上地完文の渡清時期
「湖城嘉宝と上地完文」の記事で、上地完文が1896年(明治29)3月に渡清し、同年初夏に福州の湖城道場に入門したとされるが、同じ年に道場主とされる湖城嘉宝の娘が誕生しており、上地先生の渡清や入門の時期が間違っているか、道場主は湖城家の別人だったのではないかと述べた。
上地完英監修『精説沖縄空手道』(1977、以下上地本)によると、上地先生が渡清したのは徴兵忌避が目的であった(第3編44頁)。沖縄では他府県より遅れて1898年(明治31)1月1日より徴兵令が施行されることになり、これを忌避する目的で脱清する人が相次いだ。上地先生も施行前の1896年(明治29)3月、北谷村嘉手納の渡具知港から密航したという。
しかし、1898年(明治31)より沖縄県に徴兵令を施行することが明らかになったのは、勅令258号「沖縄県及小笠原島ニ徴兵令ヲ施行スルノ件」(明治30年8月7日公布)においてである。つまり、上地先生が密航したとされる1896年時点では、まだこの勅令は公布されていなかった。なぜ未来の出来事が予知できたのであろうか。
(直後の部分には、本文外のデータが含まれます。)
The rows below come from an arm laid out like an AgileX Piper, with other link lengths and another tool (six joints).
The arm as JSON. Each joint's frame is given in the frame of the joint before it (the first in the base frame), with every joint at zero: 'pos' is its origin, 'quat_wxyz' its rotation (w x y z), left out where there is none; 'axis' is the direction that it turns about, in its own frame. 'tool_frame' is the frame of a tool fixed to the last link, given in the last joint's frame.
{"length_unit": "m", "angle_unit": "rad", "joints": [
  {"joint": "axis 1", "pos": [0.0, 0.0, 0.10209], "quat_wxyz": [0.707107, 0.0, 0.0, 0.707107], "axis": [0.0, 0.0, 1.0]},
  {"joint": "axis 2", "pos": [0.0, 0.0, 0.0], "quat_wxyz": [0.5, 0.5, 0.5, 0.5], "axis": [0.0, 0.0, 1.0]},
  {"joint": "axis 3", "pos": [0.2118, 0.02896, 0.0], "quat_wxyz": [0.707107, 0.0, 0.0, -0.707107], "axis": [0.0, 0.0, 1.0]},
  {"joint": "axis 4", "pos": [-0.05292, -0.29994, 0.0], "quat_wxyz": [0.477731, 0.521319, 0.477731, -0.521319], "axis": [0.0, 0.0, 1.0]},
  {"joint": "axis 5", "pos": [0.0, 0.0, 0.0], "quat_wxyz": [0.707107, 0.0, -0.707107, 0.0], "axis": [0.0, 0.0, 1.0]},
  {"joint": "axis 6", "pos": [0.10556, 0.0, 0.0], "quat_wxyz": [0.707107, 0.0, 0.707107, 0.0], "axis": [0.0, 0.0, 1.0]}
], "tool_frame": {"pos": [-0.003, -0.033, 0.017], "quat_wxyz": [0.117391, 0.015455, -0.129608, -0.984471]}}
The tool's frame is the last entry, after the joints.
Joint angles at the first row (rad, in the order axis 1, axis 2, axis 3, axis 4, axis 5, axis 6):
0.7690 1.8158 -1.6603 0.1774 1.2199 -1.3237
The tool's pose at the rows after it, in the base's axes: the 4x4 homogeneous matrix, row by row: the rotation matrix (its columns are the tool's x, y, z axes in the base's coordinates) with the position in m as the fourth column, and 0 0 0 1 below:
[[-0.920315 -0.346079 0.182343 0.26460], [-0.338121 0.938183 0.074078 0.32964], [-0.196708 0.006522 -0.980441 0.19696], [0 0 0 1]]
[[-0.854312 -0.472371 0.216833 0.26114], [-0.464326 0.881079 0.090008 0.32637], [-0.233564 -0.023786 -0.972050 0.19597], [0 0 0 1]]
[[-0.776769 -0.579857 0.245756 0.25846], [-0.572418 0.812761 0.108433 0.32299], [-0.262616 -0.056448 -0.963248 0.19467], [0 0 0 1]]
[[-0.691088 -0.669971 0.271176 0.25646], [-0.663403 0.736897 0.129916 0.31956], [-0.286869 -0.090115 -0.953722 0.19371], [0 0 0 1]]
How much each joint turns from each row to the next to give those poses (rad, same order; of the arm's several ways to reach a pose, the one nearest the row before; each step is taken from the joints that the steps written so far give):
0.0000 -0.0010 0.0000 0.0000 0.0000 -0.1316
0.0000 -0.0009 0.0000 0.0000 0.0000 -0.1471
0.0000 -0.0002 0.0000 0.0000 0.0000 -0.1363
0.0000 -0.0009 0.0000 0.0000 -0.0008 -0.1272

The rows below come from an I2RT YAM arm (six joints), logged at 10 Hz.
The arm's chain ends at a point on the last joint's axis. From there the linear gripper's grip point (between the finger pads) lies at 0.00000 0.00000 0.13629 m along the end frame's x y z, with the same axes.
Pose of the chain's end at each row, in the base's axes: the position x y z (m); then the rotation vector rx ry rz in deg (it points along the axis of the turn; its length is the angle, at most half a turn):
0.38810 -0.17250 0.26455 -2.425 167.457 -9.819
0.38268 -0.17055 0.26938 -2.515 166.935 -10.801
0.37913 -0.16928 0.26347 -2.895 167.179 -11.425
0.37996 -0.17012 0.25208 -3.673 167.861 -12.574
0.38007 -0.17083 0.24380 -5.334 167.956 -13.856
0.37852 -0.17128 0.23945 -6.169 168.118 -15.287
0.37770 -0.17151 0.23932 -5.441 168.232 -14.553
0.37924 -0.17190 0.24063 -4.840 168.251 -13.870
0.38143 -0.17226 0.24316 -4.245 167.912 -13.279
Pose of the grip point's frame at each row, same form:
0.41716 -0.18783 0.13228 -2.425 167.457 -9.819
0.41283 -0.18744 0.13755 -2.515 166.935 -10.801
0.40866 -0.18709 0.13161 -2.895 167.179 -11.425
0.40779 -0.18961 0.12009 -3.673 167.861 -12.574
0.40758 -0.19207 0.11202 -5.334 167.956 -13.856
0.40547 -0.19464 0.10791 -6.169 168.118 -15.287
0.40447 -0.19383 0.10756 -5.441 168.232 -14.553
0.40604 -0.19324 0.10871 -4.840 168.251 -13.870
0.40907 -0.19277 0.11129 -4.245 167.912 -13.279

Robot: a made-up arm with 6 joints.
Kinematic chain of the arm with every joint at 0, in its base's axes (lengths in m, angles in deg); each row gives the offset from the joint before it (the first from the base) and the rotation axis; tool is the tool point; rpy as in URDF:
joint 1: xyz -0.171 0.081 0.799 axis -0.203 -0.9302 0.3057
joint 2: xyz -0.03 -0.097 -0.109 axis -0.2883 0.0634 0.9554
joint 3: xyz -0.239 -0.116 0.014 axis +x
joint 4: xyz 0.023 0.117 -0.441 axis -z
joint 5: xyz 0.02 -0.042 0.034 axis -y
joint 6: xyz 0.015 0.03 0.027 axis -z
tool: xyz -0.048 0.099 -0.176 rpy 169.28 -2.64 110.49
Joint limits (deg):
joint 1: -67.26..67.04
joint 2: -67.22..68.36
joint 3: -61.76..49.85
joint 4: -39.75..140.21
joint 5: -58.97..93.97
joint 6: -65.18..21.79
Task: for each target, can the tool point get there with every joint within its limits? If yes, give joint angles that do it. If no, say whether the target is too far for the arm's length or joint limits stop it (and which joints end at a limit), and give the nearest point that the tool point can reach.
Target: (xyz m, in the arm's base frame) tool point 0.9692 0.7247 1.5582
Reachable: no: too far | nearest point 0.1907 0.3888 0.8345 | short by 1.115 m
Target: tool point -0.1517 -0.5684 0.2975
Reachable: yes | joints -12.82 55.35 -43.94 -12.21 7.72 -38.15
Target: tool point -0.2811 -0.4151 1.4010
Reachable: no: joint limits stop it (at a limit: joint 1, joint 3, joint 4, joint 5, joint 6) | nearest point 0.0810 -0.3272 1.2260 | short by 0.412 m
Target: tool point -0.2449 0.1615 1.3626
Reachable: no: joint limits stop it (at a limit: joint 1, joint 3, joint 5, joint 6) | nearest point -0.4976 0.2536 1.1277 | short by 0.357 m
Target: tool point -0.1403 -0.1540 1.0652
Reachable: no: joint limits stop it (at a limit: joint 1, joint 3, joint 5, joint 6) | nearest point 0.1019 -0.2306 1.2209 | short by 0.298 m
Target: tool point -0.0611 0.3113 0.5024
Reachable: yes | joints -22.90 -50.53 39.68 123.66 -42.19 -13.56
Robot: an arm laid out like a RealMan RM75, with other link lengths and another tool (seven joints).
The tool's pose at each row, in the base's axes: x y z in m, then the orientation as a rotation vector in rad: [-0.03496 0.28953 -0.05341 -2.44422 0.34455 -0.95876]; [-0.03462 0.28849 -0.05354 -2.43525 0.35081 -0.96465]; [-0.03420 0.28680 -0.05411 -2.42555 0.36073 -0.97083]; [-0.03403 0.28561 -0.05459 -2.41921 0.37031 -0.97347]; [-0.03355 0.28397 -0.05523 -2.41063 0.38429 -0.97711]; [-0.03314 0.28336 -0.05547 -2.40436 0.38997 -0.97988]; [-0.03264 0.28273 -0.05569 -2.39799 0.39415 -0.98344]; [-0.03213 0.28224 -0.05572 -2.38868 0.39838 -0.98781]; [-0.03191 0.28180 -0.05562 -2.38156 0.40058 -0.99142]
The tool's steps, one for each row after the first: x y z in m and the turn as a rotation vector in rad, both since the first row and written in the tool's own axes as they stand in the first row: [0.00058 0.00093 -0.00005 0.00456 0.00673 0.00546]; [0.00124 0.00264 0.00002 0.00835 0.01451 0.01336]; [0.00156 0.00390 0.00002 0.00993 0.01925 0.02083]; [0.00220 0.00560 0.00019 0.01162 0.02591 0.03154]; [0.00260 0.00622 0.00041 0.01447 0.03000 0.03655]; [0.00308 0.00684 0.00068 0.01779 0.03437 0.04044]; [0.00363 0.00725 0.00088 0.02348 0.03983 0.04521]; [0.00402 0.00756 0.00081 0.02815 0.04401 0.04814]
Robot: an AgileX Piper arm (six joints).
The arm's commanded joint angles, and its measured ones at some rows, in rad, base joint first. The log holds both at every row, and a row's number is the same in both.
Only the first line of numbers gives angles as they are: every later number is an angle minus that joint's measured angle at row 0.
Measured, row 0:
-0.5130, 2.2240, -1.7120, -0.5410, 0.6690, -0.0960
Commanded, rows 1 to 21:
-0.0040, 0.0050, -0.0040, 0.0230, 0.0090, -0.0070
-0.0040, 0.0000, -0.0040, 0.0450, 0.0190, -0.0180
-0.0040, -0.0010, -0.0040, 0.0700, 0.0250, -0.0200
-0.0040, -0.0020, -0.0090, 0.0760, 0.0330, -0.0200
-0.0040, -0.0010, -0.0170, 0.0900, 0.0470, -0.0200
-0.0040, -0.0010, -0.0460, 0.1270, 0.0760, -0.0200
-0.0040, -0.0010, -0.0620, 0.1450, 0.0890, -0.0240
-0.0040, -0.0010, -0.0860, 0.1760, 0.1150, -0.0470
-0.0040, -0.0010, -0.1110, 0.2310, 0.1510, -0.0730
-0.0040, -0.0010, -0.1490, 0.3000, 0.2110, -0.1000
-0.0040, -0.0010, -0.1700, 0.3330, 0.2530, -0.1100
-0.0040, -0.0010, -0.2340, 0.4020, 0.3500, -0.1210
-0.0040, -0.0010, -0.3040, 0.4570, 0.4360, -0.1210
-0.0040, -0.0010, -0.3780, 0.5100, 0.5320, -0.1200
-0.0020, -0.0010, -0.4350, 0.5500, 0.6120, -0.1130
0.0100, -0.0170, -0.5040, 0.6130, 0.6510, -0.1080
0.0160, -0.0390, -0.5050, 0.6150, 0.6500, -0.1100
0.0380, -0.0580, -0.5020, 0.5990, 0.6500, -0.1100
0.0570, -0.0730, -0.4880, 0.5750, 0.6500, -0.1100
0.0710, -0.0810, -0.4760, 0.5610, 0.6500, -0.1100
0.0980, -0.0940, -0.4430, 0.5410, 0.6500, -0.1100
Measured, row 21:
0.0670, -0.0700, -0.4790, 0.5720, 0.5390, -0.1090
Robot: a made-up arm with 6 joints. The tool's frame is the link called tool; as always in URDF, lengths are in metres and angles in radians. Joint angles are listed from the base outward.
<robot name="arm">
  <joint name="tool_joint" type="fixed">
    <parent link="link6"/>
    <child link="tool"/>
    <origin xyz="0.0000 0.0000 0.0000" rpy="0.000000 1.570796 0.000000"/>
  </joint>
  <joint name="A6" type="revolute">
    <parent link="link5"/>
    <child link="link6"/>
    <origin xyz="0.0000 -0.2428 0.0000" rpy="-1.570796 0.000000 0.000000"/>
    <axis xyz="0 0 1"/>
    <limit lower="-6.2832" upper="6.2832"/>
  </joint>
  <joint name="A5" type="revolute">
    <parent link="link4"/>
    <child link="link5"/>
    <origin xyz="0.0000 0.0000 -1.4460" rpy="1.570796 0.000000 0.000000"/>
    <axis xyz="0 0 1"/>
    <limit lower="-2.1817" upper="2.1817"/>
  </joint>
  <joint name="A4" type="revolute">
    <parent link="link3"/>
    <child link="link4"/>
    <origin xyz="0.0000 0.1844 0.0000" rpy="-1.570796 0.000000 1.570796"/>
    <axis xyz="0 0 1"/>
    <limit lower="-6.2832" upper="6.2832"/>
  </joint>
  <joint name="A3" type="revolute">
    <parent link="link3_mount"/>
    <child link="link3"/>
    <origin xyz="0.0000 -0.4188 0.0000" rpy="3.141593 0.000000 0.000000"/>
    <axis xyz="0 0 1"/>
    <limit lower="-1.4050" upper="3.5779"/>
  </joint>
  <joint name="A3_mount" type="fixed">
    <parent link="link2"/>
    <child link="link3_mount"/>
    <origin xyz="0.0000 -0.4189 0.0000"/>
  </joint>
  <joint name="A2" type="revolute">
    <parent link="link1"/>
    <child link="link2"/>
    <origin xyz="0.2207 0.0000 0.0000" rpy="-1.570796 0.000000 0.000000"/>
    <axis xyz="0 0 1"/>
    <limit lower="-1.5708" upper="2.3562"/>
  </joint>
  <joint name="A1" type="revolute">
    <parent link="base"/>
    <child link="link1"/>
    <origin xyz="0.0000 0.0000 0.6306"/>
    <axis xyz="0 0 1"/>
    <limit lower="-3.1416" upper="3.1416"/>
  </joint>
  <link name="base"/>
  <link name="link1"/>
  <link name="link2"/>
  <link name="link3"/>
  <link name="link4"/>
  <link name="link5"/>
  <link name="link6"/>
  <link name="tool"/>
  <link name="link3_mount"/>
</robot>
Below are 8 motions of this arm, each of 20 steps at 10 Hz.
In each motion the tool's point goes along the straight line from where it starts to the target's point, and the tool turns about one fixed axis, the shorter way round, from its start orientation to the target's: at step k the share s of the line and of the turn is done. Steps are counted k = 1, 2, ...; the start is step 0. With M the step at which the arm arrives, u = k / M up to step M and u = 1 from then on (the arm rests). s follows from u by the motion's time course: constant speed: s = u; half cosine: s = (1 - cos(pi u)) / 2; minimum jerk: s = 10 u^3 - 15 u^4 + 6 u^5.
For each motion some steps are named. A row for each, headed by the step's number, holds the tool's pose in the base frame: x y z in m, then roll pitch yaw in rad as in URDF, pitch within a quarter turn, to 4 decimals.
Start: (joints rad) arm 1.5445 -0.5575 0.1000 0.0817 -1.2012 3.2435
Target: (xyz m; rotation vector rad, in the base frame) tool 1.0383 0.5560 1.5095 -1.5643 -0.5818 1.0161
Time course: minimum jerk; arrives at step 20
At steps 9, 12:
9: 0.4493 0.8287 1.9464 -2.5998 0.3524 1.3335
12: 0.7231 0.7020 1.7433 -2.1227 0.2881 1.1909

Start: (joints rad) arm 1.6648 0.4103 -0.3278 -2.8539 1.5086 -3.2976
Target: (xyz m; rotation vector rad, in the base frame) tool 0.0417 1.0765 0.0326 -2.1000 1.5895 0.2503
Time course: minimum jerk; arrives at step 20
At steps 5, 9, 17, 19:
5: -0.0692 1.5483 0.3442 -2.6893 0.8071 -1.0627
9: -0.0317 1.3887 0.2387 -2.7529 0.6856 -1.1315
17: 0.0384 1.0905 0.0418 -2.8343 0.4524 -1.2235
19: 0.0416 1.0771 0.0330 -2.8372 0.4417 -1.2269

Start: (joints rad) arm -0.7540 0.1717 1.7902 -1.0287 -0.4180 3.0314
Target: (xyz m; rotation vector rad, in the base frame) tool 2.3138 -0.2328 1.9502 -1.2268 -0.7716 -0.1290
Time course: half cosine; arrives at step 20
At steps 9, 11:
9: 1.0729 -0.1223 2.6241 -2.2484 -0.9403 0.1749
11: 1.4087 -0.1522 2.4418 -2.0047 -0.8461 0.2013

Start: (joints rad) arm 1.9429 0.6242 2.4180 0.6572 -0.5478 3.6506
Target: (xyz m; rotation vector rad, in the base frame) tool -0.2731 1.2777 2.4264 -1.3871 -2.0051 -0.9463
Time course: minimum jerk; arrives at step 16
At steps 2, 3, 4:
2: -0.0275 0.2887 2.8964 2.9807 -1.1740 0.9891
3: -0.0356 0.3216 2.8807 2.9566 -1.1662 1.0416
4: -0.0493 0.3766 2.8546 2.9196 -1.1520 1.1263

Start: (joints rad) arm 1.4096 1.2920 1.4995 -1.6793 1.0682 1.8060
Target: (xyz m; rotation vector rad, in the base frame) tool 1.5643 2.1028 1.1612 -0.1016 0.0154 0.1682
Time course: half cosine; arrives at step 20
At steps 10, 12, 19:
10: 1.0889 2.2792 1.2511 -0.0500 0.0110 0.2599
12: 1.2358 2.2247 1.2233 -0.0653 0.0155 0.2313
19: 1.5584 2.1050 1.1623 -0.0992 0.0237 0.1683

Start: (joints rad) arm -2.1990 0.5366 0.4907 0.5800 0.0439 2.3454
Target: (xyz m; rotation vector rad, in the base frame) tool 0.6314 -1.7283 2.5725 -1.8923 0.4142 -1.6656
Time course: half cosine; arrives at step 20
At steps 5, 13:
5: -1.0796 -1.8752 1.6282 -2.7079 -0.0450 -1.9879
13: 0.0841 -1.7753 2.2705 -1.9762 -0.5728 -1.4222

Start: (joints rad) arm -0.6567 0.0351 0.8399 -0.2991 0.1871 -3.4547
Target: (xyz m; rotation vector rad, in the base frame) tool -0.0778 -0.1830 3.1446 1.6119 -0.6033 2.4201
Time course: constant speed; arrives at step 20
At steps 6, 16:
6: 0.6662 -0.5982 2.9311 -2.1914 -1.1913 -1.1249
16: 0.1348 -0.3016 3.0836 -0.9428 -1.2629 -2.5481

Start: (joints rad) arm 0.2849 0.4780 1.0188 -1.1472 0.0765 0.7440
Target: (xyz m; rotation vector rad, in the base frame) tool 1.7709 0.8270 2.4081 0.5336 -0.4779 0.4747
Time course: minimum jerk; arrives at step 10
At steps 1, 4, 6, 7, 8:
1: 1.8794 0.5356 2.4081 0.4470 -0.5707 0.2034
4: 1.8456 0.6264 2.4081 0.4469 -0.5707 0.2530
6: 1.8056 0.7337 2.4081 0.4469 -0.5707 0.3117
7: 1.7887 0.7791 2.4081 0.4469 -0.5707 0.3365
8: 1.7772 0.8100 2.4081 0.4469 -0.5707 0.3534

実は1899年(明治32)に沖縄県知事・奈良原繁(1834 - 1918)から陸軍大臣・桂太郎(1848 - 1913)宛に、徴兵忌避者の名簿が報告されているのだが、その文書の中に上地先生の名前が記載されている。
上記に「上地完文」の名前と、上地先生と同行したとされる「松田徳三郎」の名前が記載されている。この名簿には脱清時期も記載されているが、それによると、上地先生は1898年(明治31)5月9日に、松田は同年5月19日に脱清している。実際には上地本の記述より2年後に脱清していたのである。そしてその事実が翌年には沖縄県知事から陸軍大臣に報告されていた。
ちなみに、上地本では上地先生の生年月日は1877年(明治10)5月5日とされているが、上記によると1878年(明治11年)7月6日である。これはおそらく戸籍記載の生年月日であろう。
昔は実際の生年月日と戸籍の記載とがずれていた例もあったから、一概に上地本の記述が間違っているとは断定できないが再考する必要はあるであろう。また、上記の上地先生の下の名は「寛文」ではなく「完文」である。戦前の『空手研究』(1934)では上地寛文と表記されていて、筆者もそれが正しいのだろうと考えていたが、名前についても再考する必要がある。
出典:
「上地寛文の渡清時期」(アメブロ、2021年11月2日)。note移行に際して一部加筆修正。